### Try it
Only the lines below from the one containing "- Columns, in" to the one containing "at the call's" should be repeated, both included and unchanged.

[Collected data entries]
-.-.-
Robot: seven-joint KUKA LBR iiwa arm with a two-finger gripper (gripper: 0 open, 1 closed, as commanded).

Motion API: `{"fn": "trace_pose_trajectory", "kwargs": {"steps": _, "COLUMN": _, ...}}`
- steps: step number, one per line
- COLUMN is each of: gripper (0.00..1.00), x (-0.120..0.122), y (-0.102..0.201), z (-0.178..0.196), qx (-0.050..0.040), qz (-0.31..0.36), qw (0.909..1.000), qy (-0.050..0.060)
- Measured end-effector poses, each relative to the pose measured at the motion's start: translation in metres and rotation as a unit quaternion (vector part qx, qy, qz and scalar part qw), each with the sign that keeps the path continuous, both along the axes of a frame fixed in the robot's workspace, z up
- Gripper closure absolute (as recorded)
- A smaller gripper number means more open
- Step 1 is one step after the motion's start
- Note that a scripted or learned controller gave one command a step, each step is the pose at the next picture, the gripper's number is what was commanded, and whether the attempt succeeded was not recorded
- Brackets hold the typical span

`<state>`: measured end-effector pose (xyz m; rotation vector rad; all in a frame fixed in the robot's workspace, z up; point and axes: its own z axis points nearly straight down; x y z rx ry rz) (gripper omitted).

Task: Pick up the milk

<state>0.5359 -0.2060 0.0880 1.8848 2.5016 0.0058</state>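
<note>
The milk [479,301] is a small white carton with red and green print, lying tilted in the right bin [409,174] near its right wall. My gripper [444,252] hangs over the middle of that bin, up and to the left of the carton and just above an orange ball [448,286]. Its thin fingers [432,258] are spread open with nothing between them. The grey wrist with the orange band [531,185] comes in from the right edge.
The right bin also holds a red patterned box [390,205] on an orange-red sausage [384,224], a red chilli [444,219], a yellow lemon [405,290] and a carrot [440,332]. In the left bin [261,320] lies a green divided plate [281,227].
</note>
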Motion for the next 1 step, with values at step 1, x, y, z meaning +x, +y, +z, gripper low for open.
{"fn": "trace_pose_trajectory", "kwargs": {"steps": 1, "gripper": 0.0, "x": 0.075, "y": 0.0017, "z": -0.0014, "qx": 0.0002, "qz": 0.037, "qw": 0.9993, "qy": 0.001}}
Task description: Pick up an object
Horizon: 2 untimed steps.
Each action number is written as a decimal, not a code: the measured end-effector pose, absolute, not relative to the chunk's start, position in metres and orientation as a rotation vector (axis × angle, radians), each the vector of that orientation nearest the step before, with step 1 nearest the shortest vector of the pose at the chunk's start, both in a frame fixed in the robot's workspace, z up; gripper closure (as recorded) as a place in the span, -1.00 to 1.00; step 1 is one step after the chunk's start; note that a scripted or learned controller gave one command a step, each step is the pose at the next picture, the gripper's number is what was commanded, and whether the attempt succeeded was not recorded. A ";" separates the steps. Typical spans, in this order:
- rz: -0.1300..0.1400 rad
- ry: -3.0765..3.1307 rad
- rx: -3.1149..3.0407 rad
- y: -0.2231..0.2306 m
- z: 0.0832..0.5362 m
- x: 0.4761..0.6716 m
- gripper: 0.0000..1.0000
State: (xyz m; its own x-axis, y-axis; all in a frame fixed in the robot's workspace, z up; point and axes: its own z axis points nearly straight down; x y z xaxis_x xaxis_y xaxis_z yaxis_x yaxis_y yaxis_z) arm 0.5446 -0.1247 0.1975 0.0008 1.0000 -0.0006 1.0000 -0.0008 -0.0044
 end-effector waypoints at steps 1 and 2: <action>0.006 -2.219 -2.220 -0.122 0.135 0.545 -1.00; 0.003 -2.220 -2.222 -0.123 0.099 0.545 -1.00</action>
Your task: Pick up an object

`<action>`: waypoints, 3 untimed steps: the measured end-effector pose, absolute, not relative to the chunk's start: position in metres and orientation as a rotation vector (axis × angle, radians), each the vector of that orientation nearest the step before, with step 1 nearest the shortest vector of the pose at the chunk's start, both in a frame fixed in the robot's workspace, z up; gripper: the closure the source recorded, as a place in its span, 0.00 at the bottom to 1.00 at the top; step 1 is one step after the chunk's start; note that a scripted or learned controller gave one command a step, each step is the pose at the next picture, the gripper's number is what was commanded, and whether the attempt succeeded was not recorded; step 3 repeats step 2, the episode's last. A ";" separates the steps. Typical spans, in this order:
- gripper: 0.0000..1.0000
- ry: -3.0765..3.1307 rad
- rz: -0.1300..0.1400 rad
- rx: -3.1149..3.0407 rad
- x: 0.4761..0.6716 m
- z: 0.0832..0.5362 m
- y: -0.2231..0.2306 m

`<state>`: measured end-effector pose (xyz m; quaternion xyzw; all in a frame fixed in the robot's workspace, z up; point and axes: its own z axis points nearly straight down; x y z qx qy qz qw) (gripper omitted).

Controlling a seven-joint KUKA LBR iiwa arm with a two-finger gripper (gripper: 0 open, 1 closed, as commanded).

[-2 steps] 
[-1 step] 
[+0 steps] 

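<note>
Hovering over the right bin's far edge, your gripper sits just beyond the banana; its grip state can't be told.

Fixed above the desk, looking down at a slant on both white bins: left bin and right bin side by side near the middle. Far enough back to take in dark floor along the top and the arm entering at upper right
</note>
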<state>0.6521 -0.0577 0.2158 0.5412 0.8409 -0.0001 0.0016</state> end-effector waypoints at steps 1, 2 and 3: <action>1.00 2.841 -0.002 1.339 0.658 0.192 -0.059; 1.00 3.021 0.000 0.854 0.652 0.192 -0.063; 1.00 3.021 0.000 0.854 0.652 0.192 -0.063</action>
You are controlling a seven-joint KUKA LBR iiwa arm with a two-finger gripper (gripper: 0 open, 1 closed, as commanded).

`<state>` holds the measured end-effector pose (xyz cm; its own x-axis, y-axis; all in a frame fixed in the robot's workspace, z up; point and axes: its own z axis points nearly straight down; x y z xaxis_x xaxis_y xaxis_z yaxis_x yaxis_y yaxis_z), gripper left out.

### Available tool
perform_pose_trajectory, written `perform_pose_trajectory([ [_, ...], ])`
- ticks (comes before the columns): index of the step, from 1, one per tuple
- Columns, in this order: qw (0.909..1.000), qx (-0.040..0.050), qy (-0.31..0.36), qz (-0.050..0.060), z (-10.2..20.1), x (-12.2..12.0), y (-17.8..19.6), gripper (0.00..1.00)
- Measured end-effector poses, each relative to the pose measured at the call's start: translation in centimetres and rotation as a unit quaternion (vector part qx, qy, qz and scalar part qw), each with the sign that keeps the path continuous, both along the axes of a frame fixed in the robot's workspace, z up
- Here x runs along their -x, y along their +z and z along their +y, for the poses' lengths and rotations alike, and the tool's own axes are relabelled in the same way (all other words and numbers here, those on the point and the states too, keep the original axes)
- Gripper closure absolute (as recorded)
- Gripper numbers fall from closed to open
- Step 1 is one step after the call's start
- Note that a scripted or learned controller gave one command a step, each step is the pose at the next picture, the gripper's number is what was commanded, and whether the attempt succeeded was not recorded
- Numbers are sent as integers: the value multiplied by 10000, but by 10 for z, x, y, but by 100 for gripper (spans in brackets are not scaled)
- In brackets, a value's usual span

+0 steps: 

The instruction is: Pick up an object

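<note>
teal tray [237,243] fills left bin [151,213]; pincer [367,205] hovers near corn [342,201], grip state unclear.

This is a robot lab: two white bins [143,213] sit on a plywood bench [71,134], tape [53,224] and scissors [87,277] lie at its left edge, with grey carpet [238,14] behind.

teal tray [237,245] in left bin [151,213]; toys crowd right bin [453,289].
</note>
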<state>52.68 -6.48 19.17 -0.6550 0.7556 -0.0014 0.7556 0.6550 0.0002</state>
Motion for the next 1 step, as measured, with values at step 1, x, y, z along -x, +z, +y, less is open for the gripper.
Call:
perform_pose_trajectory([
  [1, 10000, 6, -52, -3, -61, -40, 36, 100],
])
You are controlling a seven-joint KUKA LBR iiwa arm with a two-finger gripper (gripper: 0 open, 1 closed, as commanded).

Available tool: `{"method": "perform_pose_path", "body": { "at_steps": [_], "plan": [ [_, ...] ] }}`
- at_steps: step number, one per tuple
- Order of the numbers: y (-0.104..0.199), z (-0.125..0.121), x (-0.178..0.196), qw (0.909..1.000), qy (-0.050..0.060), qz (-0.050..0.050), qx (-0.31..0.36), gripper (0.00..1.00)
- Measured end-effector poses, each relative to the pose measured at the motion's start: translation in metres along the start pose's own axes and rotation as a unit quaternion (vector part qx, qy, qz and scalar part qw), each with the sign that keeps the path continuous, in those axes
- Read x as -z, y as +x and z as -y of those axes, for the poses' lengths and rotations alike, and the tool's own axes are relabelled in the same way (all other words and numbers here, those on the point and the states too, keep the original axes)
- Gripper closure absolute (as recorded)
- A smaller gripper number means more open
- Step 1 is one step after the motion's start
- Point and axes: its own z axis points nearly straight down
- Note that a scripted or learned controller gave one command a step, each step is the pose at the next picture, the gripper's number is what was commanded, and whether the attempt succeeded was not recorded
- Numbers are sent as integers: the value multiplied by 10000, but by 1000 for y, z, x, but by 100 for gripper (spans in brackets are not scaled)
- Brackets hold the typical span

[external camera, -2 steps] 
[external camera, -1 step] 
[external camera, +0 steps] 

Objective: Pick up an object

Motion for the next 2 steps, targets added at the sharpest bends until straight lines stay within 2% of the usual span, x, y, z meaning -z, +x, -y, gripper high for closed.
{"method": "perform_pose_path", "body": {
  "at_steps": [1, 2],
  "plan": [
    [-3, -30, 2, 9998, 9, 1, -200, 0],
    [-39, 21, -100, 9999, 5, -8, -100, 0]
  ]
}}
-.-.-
### Task result
- Columns, in this order: qw (0.909..1.000), qx (-0.040..0.050), qy (-0.31..0.36), qz (-0.050..0.060), z (-10.2..20.1), x (-12.2..12.0), y (-17.8..19.6), gripper (0.00..1.00)
- Measured end-effector poses, each relative to the pose measured at the call's start: translation in centimetres and rotation as a unit quaternion (vector part qx, qy, qz and scalar part qw), each with the sign that keeps the path continuous, both along the axes of a frame fixed in the robot's workspace, z up

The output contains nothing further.